In part, that tiny fraction reflects the current recession’s devastation of assets—the Fed estimates that the total value of household and nonprofit assets fell by about one-sixth between 2007 and the first quarter of 2009. But changes in estate tax rules over the past decade have played a much larger role than economic swings.

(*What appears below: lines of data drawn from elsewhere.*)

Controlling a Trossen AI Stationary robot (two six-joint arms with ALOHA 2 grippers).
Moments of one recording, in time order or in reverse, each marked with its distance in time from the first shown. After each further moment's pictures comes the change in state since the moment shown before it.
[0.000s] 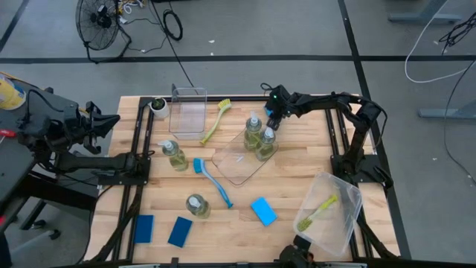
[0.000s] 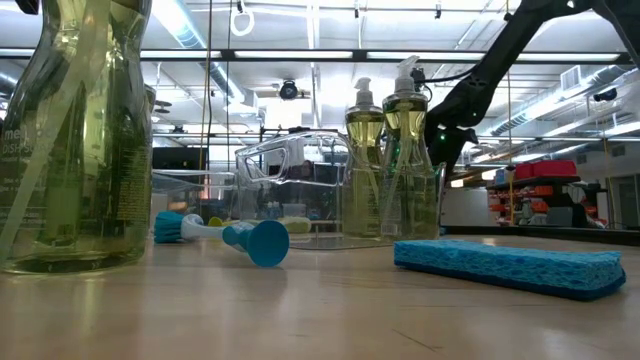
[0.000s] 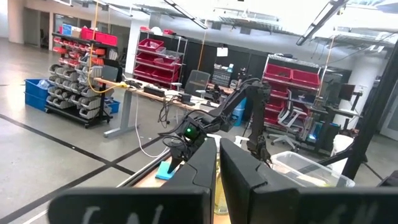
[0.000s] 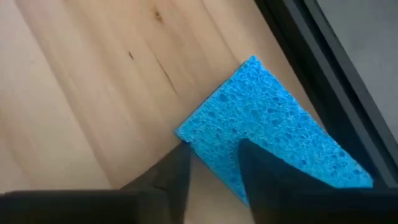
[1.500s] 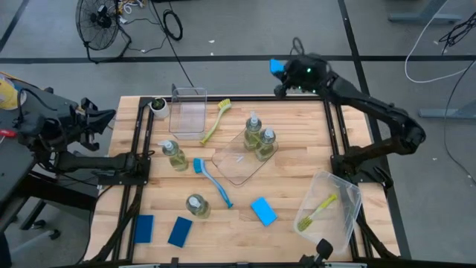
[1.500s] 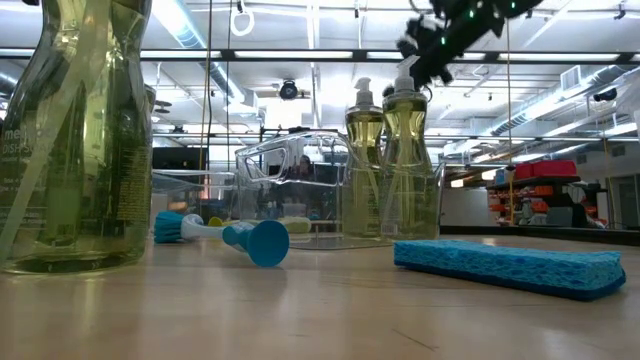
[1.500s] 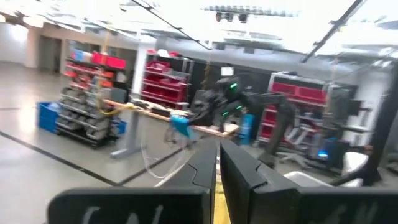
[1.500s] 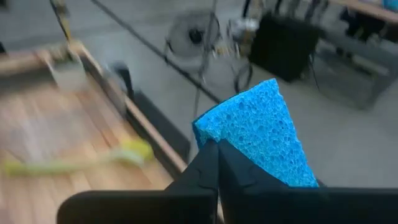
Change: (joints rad) left arm 0.000 0.011 0.000 0.103 -0.045 0.074; right arm 0.038 -0.509 0.237 -0.094 -0.001 0.166
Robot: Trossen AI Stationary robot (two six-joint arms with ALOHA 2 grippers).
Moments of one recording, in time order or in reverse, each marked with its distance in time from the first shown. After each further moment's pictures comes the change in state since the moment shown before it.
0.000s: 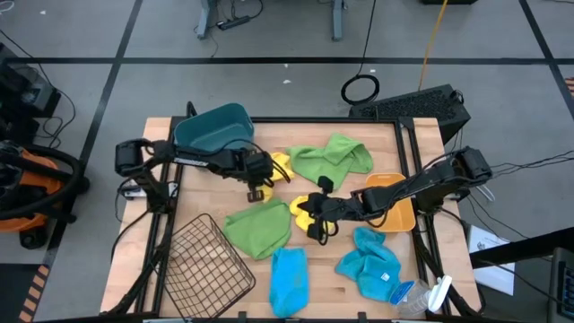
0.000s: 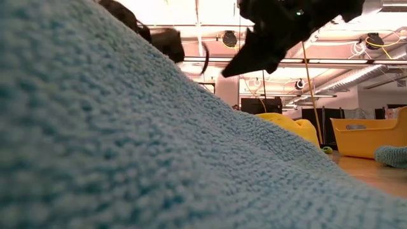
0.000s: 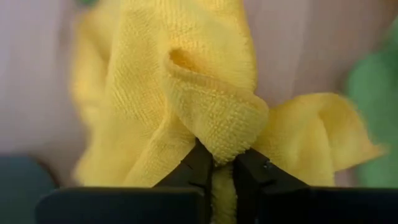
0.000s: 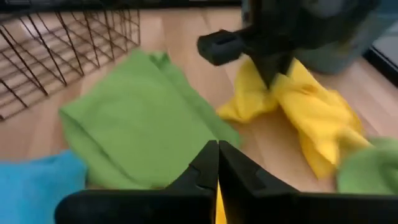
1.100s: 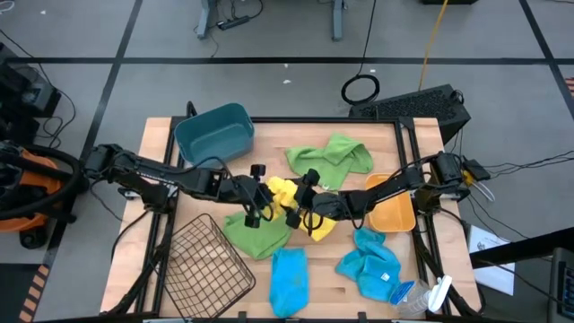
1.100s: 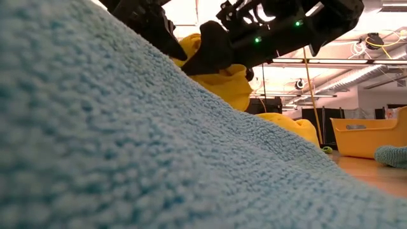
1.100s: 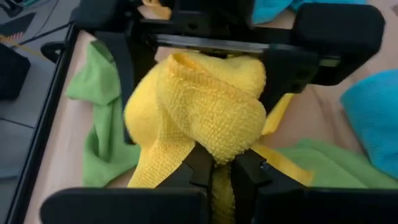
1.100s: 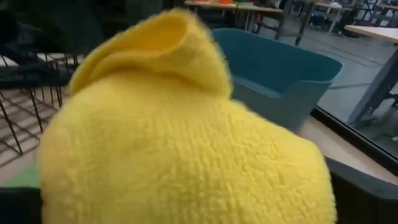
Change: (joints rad) left arm -0.353 -0.251 0.004 0.215 -0.089 0.133; right arm -0.078 0.224 -0.001 0.544 0.173 -0.150
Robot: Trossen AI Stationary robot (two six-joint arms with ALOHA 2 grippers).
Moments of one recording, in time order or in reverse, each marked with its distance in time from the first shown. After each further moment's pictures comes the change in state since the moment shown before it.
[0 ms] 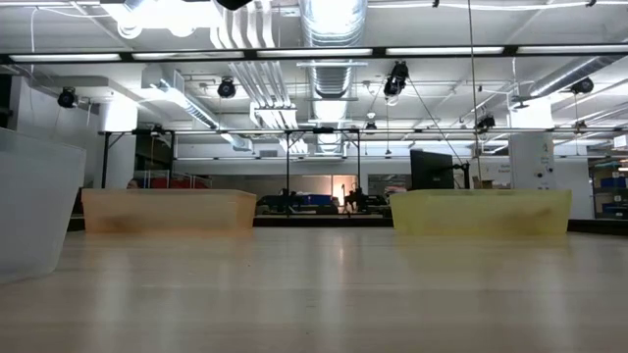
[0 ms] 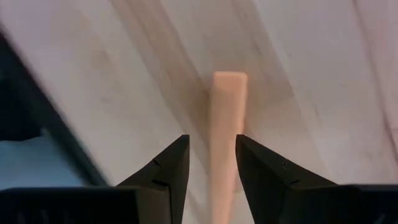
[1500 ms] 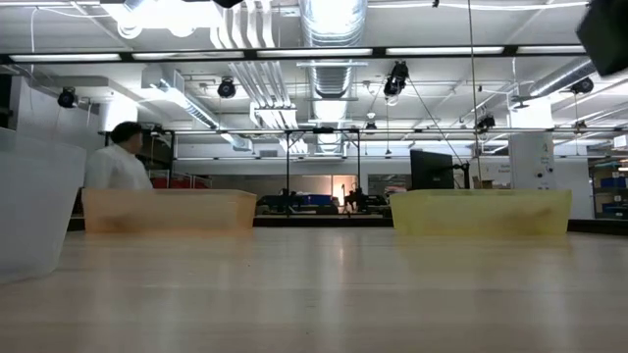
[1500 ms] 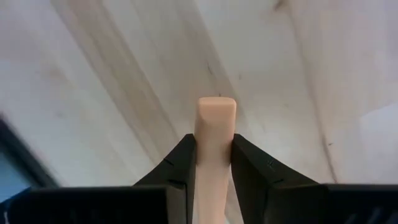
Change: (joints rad) left arm -0.016 0.000 0.000 -0.033 -0.001 0.021; right arm -0.066 0.033 0.041 -0.135 -0.028 -0.107
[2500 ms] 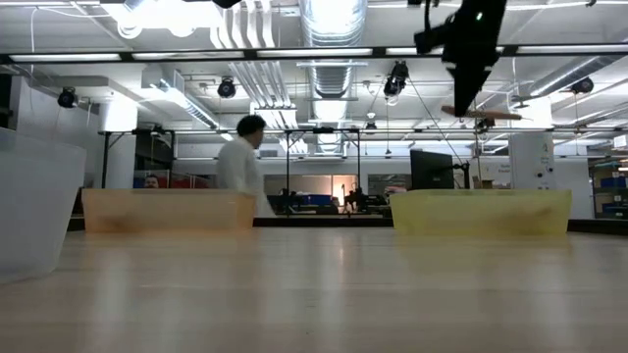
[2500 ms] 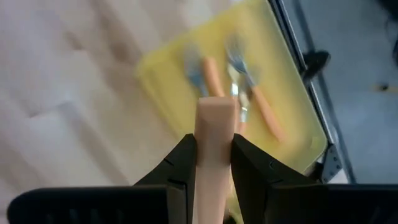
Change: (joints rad) left arm 0.002 0.000 0.000 0.003 -0.052 0.002; right arm -0.873 -0.501 0.002 -0.397 0.447 -0.915
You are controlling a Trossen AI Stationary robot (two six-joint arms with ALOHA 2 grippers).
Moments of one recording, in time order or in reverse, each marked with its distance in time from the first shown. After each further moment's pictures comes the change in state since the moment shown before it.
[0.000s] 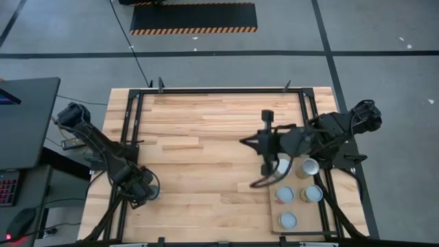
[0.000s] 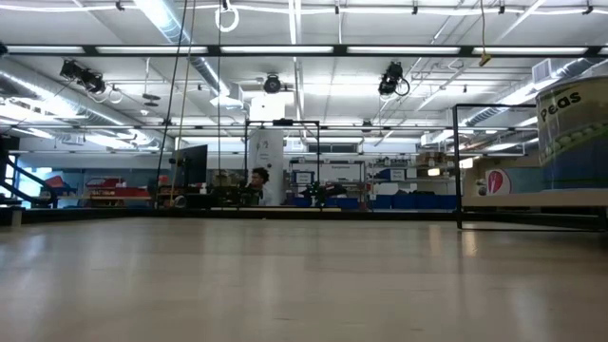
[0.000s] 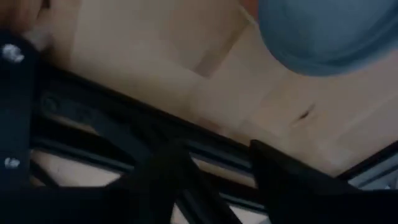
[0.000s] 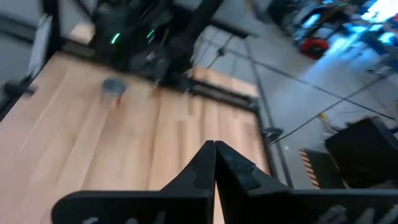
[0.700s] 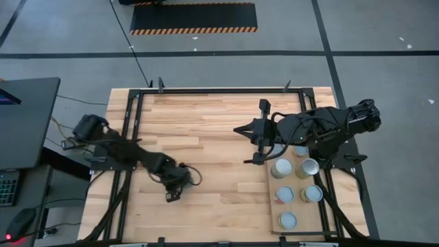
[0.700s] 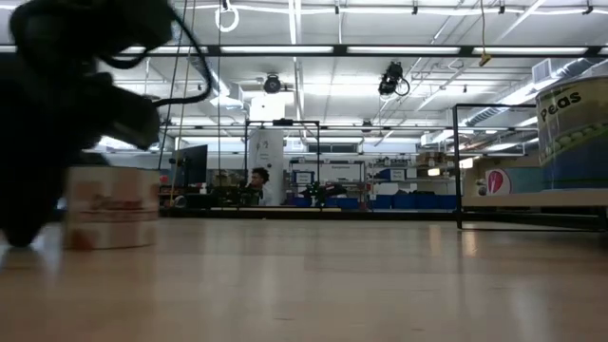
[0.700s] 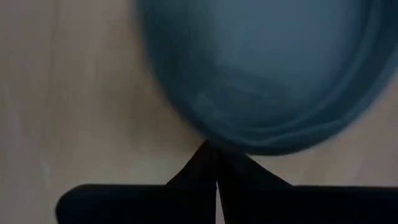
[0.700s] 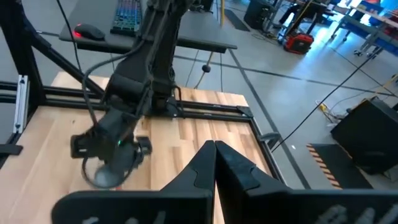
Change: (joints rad) left arm 0.439 0.336 0.024 0.541 -0.178 0.659; right arm -0.095 0.000 0.000 0.136 -0.031 0.080
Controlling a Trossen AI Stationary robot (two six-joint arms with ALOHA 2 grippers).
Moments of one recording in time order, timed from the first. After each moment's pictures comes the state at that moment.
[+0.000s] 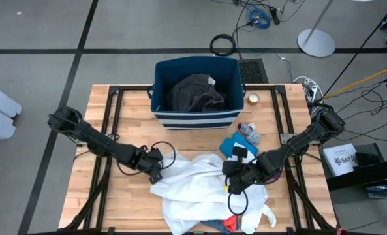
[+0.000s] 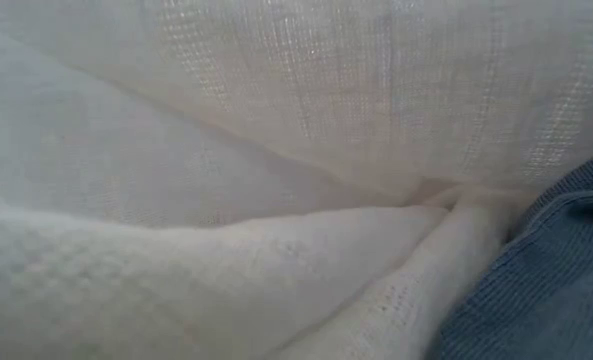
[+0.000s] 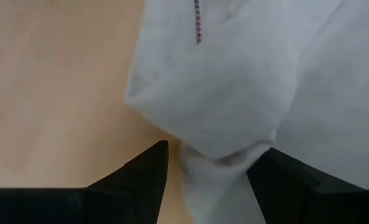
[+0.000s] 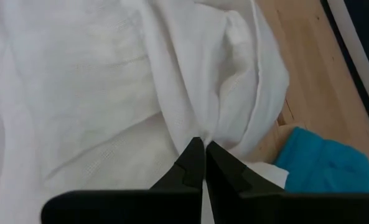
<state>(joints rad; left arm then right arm) -0.41 1.44 0.64 -0.41 -0.20 -0.91 0.55 1.55 1.09 -0.68 0.44 0.62</state>
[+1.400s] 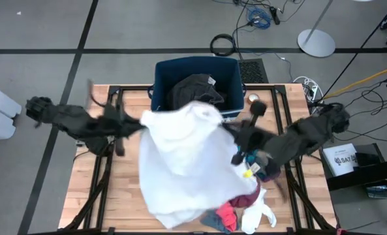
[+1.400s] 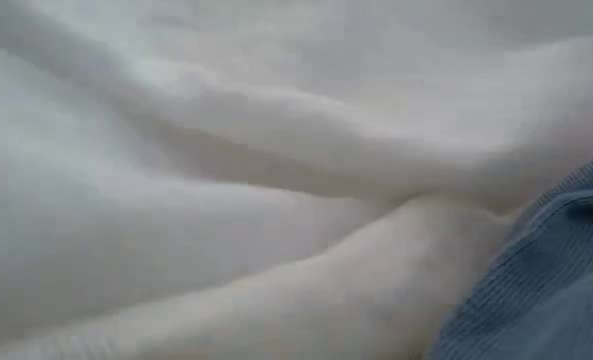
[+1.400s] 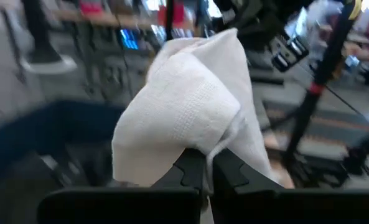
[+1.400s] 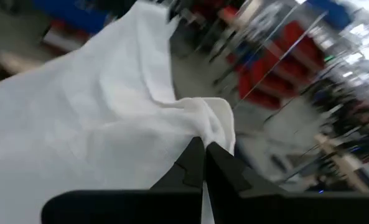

The Economic Growth Tax Relief and Reconciliation Act of 2001 (EGTRRA), best known as the Bush tax cuts, phases the estate tax out over a decade. The act raised the effective exemption incrementally from $675,000 in 2001 to $3.5 million in 2009 and dropped the top tax rate from 55 percent to 45 percent. The levy disappears entirely in 2010, only to return in 2011 under pre-EGTRRA law—a $1-million exemption and 55-percent top rate. The Obama administration has proposed making the 2009 parameters permanent and indexing them for inflation. Others would set a higher exemption and a lower tax rate.
So what’s happened?
For decades before 1976, only estates worth $60,000 or more owed estate tax. That threshold remained constant in nominal terms, so more and more estates had to pay the tax as economic growth and inflation boosted household wealth. In 1943, just under 1 percent of deaths led to estate tax payments; by 1976, that share had grown to 7.65 percent (see graph).